DealTech – A Combination of Deal Making and Data Science
Dealtech – a combination of Deal Making and Data Science
DealTech – what is this? Well according to me, it’s a word I made up! However, according to Google its the name of a few companies and products that exist already. Nevertheless, none of these companies seem to quite encapsulate what I mean when I use the word DealTech – namely the optimisation and automation of the deal-making and structuring process using technology.
What do investment bankers do? Well, they spend most of their time hunting for and then structuring and closing deals. Having considerable investment banking and technology experience, it is my opinion that the structuring element – which takes up a significant amount of time – can be largely automated and optimised using AI. “Well Matthew”, I hear you ask, “if you’re so smart, and data scientists are so smart, why hasn’t this been done already?” Now we come to face some hard truths.
Why Fintech Doesn’t Always Cut It in Investment Banking
The answer to the question is simple – investment banking and deal structuring actually require a considerable amount of ‘domain expertise’. Domain Expertise is the skills you obtain from years of structuring deal after deal. You, therefore, need people who possess Domain Expertise, namely investment bankers, to be fully ‘invested’ in the process (excuse the pun). So why would investment bankers spend the time to automate, or help those who wish to automate, a large part of their jobs? Certainly, there are some investment bankers who see the future and realise that this will happen whether they like it or not. So then, why has it not happened if there are some willing participants on the investment banking and data science sides? Well, it turns out that automating this complex financial structuring isn’t that easy to automate after all. Each investment banking deal is not only complex but also unique and requires not so subtle structuring nuances (not great for machine learning where we need lots of similar data for algorithms to learn from). In addition, structuring to the naked eye can seem to be fairly manual and not suitable for automation. It not only involves financial modelling (in Excel if you can believe it, data scientists!), but also numerous conversations and negotiations with other bankers, clients, lawyers, advisers and auditors.
This is where I believe the gap exists – a subset of FinTech focused on structuring and optimising deals, the lifeblood of the investment bank, a subset I call DealTech.

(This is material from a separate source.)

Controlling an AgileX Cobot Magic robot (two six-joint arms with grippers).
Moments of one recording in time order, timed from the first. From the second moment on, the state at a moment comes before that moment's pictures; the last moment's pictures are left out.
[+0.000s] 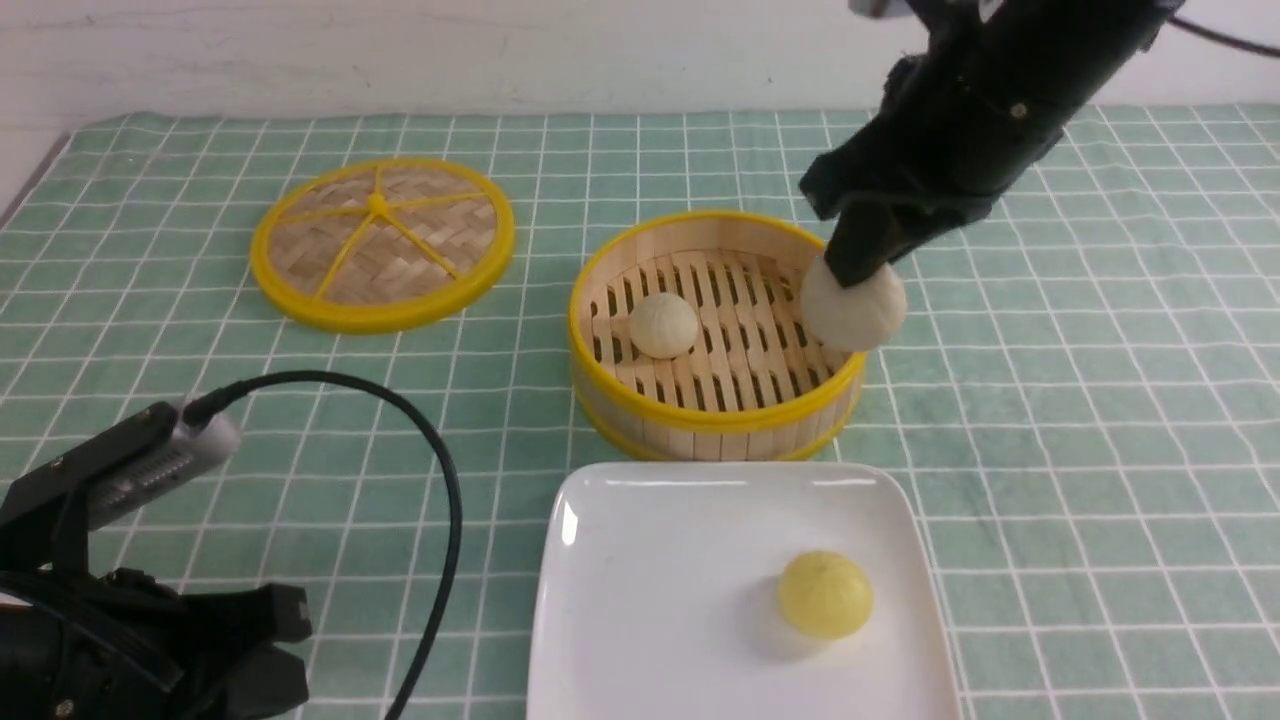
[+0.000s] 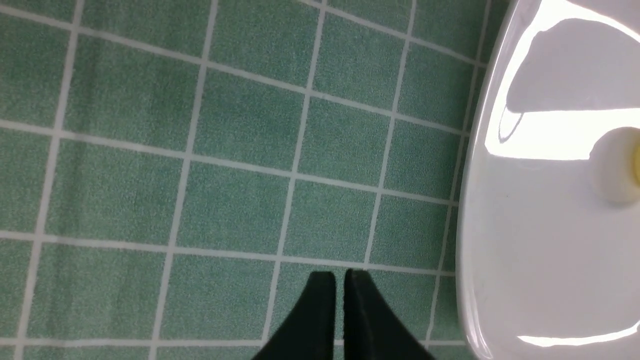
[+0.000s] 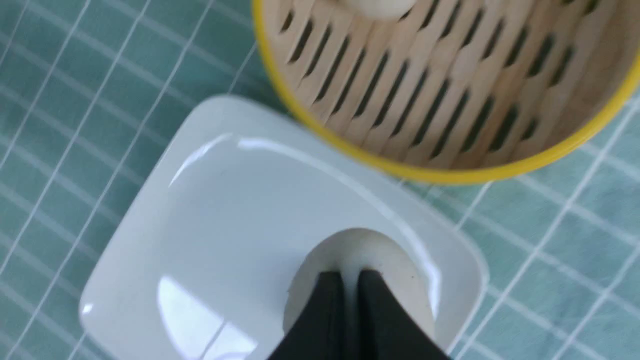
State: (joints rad) right arm 0.47 1.76 -1.74 0.31 1.24 -0.10; left arm -0.03 0.99 -0.50 -0.53 0.75 0.06
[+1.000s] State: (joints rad) right arm 0.60 1.76 -1.31 0.20 0.83 -0.05; left arm -0.03 0.99 -0.50 -0.53 0.75 0.06
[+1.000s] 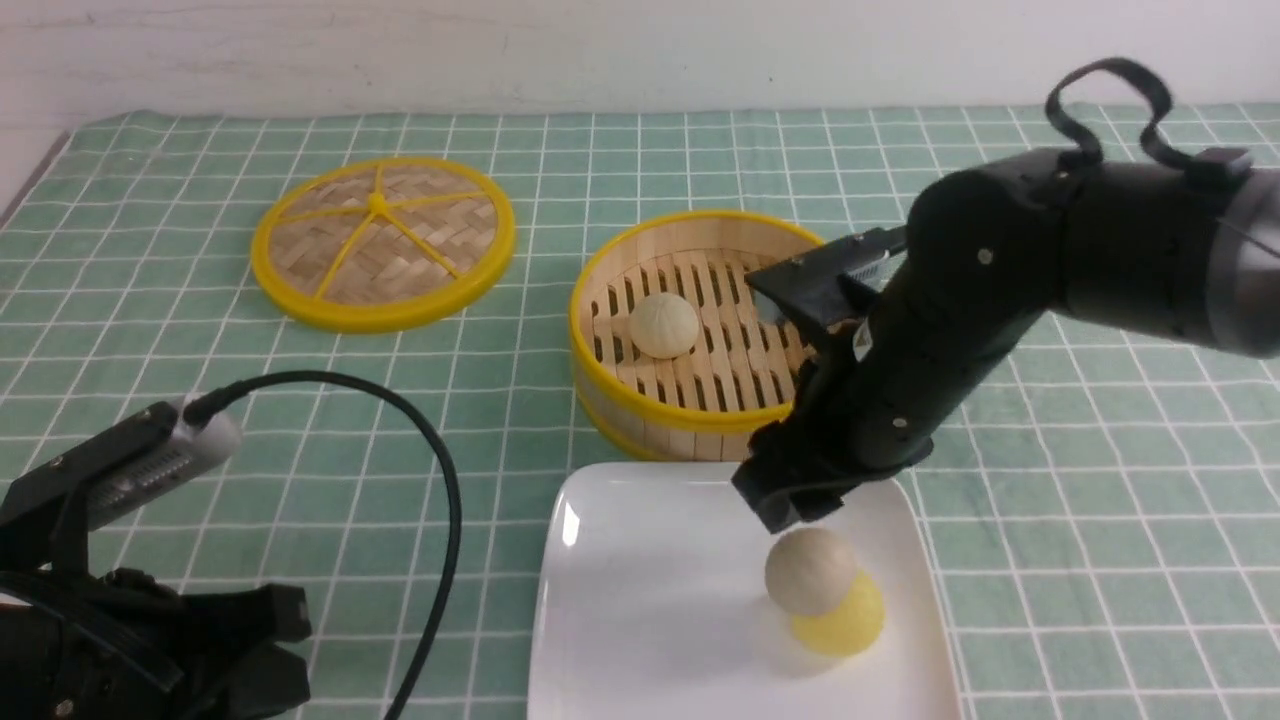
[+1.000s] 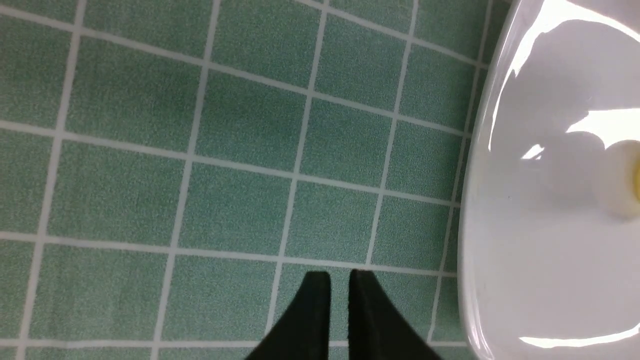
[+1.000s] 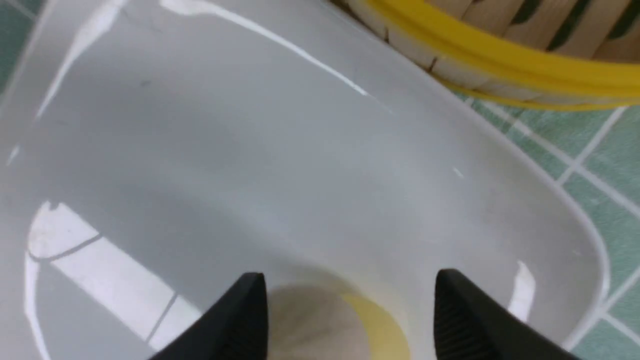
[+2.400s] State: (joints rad) right arm 0.60 0.74 -0.90 -0.08 1.05 -0.02; left arm -0.30 1.70 -1.45 -0.50 0.97 0.14
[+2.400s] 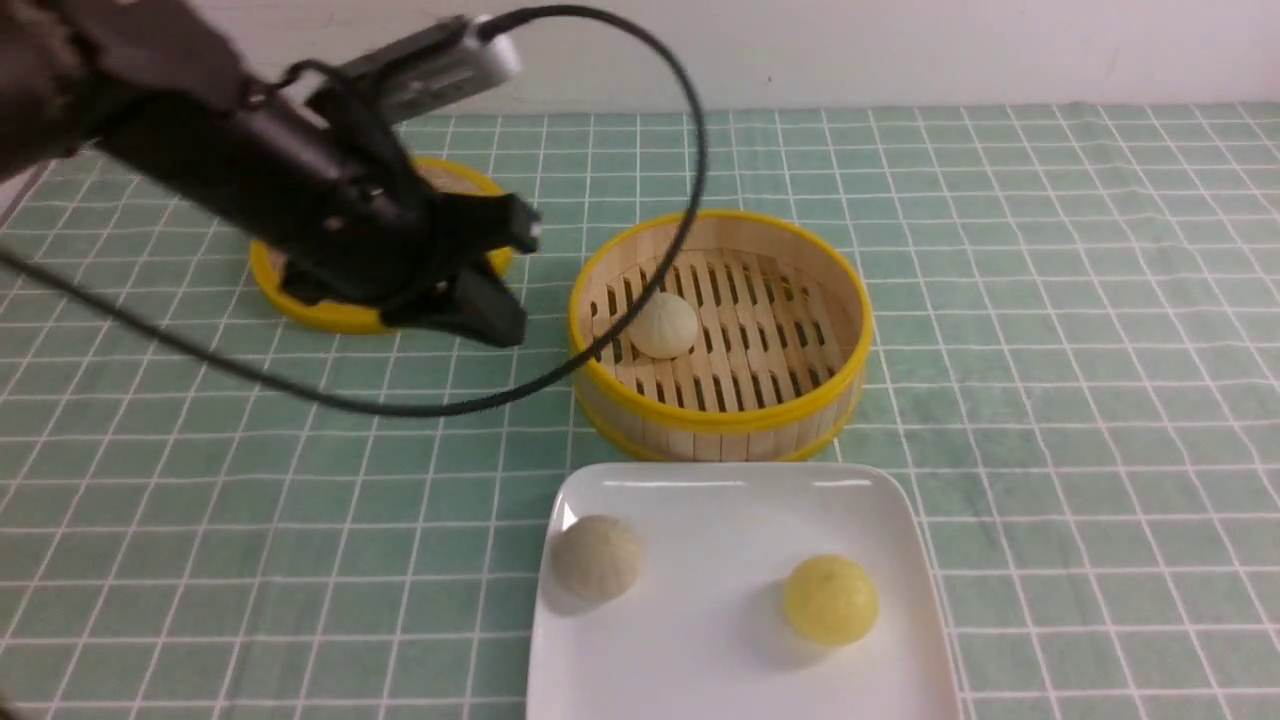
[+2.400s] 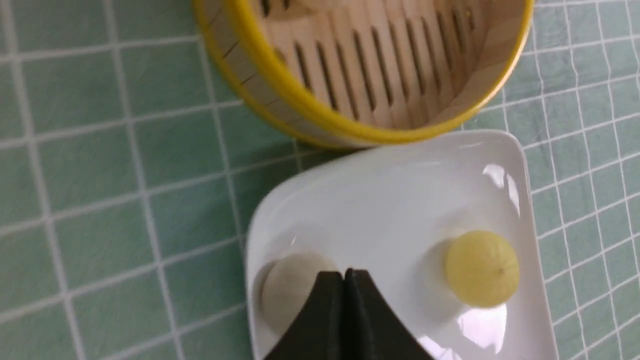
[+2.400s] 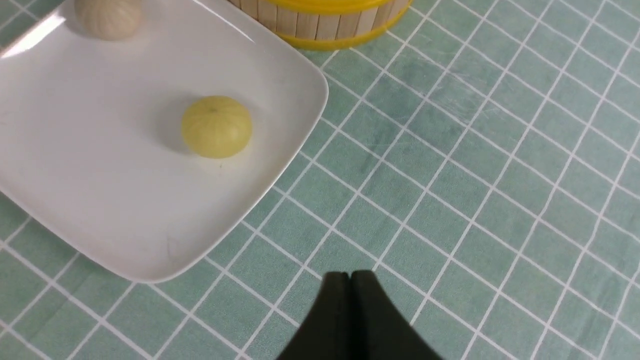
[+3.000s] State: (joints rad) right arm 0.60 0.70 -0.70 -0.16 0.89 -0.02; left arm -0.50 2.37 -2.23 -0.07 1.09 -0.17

Why DealTech is the Future of Investment Banking
I believe there are in fact numerous opportunities to automate the deal structuring process, from the financial modelling element and funding to optimising returns, all of which can be done with sophisticated AI and not so sophisticated automation. I’ve been working for years on automating the financial engineering component of deals (from automated financial models to optimising deals using Solver and even OpenSolver), and I’ve hardly touched the surface of what is possible. Once you start talking about automating the legal and administration components, you are truly talking about process automation!

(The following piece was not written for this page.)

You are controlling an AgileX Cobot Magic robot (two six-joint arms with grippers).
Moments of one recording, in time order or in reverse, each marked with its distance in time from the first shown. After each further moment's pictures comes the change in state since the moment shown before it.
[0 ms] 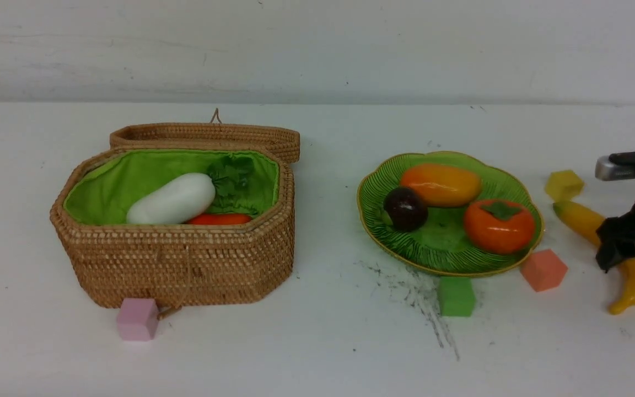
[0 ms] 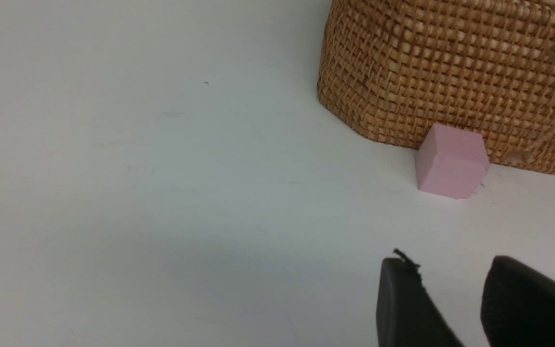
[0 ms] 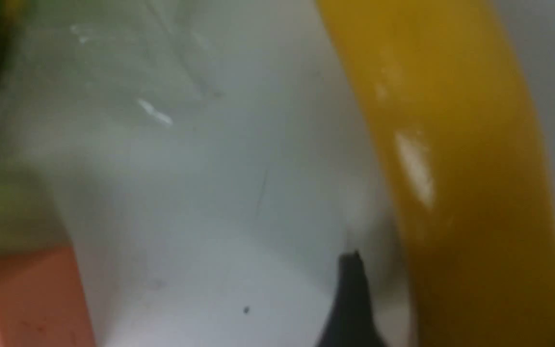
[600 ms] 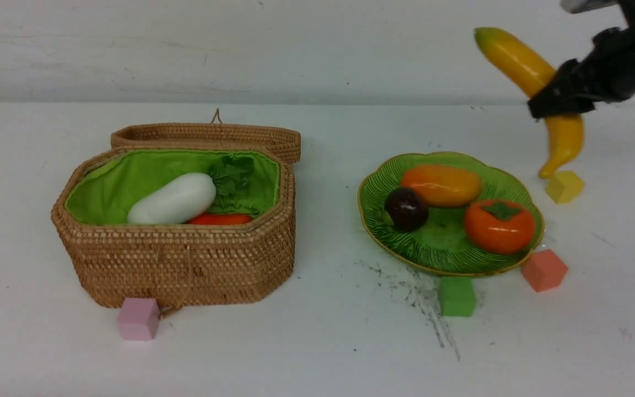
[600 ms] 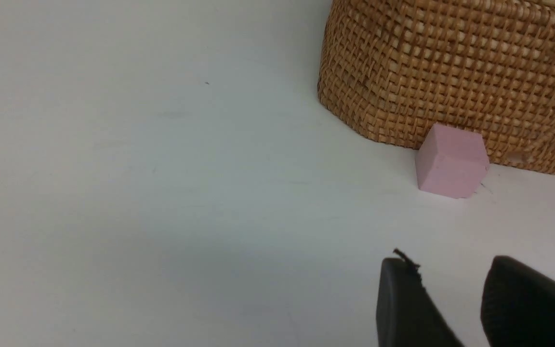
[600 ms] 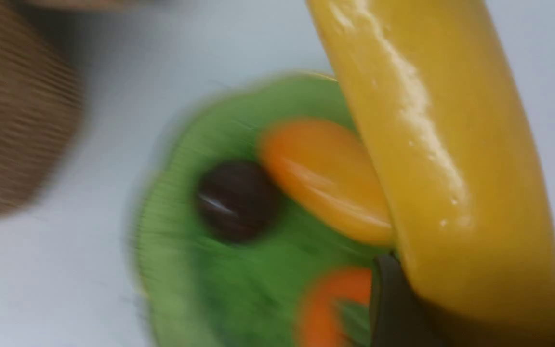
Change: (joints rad) right arm 0.202 -0.182 -0.271 0.429 0.157 -0.258; left arm 0.000 0.000 0.000 0.000 0.000 0.000
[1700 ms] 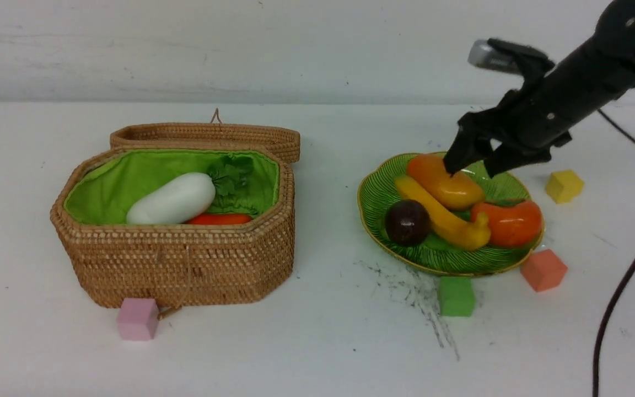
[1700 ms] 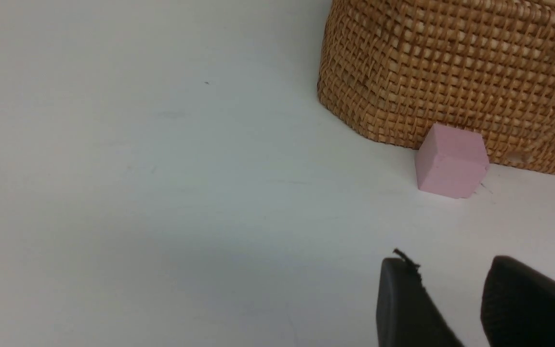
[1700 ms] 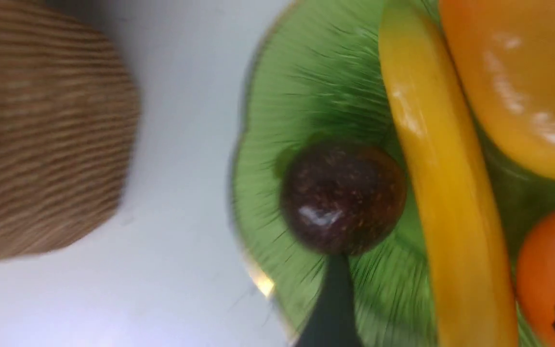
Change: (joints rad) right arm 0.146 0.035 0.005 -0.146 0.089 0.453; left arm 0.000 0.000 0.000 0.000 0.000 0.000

Optimising Deal Modelling, Structuring and even Negotiation
So how can this be achieved? I believe the best way to approach this is by having a look at each individual step of the deal-making process as a bite-sized chunk, waiting for someone to come along to optimise and automate it. It has to be done step by step for two reasons:
Firstly, to ensure that the step being automated or optimised is being done so correctly, and allowing for variations of the step for customised and bespoke deals.
Secondly, and just as importantly, to allow the investment bankers and those involved in the deal-making process to gain comfort that the step has been automated correctly. Investment bankers, lawyers, sponsors and others involved in the deal are highly meticulous and will need time to gain comfort that a key element of the deal-making process has not been opened up for potential error.

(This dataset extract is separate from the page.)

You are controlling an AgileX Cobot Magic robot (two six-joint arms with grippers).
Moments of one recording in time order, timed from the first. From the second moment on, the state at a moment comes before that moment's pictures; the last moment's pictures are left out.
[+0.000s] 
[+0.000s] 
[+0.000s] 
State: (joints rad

Once the first bite-sized chunk has been automated, and this automation has been successfully implemented, one can move onto the next step. Do not underestimate the ‘successfully implemented’ part! This will involved considerable IT challenges and also a fair amount of change management and emotional intelligence.
This is the first article in a multi-part series exploring DealTech on my blog – and I look forward to taking this journey with you as I interact with data scientists, investment bankers and all those in between!